--- Task inputs ---
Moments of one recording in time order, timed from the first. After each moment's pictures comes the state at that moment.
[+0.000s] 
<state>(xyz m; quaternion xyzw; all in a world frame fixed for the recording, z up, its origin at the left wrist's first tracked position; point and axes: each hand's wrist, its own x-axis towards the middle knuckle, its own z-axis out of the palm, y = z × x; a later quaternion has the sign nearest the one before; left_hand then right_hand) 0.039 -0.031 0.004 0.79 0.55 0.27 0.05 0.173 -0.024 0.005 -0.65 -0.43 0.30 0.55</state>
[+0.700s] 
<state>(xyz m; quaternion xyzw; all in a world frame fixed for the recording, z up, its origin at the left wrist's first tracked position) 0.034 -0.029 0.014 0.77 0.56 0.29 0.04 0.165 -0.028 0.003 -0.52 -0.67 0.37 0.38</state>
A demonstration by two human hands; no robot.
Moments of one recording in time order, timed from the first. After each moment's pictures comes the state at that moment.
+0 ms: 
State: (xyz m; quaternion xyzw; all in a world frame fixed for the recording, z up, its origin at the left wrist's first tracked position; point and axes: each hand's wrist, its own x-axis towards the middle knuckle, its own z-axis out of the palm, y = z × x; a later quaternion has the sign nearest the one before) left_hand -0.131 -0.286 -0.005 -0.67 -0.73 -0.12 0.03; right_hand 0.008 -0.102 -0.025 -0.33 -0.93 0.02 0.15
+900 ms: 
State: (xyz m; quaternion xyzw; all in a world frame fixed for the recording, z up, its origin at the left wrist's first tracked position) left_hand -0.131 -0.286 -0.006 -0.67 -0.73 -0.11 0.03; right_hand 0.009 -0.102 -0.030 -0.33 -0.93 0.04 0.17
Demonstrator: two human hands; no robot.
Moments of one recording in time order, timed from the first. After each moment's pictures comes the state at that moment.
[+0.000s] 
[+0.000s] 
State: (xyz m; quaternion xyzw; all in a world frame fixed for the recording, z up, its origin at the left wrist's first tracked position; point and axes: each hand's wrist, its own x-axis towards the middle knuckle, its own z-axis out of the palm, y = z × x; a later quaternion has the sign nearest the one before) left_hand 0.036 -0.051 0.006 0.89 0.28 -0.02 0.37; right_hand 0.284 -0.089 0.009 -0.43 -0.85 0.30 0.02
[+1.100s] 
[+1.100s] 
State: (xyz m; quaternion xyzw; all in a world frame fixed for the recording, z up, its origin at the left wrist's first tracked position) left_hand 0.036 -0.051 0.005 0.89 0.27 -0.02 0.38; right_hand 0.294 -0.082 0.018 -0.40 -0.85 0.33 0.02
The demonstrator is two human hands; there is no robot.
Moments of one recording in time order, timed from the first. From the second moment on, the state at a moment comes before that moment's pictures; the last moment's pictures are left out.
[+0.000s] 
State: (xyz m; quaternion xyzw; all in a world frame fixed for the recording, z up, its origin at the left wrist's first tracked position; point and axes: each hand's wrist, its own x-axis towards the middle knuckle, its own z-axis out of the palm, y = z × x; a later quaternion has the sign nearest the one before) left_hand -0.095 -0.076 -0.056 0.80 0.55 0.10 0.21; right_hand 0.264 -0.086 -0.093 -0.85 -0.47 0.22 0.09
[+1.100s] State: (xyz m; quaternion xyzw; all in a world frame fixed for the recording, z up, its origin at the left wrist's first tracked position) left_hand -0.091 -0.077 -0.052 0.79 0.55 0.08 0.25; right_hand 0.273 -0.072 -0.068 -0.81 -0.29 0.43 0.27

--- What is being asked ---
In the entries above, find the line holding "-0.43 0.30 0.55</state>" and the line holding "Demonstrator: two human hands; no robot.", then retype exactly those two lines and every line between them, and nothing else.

--- Response to this task ---
<state>(xyz m; quaternion xyzw; all in a world frame fixed for the recording, z up, its origin at the left wrist's first tracked position; point and axes: each hand's wrist, its own x-axis towards the middle knuckle, its own z-axis out of the palm, y = z × x; a later quaternion has the sign nearest the one before; left_hand then right_hand) 0.039 -0.031 0.004 0.79 0.55 0.27 0.05 0.173 -0.024 0.005 -0.65 -0.43 0.30 0.55</state>
[+0.700s] 
<state>(xyz m; quaternion xyzw; all in a world frame fixed for the recording, z up, its origin at the left wrist's first tracked position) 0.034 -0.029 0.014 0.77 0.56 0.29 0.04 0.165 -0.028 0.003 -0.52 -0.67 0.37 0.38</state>
A demonstration by two human hands; no robot.
Moments of one recording in time order, timed from the first. After each moment's pictures comes the state at that moment.
+0 ms: 
State: (xyz m; quaternion xyzw; all in a world frame fixed for the recording, z up, its origin at the left wrist's first tracked position; point and axes: each hand's wrist, its own x-axis towards the middle knuckle, its own z-axis out of the palm, y = z × x; a later quaternion has the sign nearest the one before) left_hand -0.131 -0.286 -0.005 -0.67 -0.73 -0.12 0.03; right_hand 0.008 -0.102 -0.025 -0.33 -0.93 0.02 0.15
+900 ms: 
State: (xyz m; quaternion xyzw; all in a world frame fixed for the recording, z up, its origin at the left wrist's first tracked position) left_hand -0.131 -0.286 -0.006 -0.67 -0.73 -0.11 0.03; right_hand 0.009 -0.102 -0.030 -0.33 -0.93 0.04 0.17
Demonstrator: two human hands; no robot.

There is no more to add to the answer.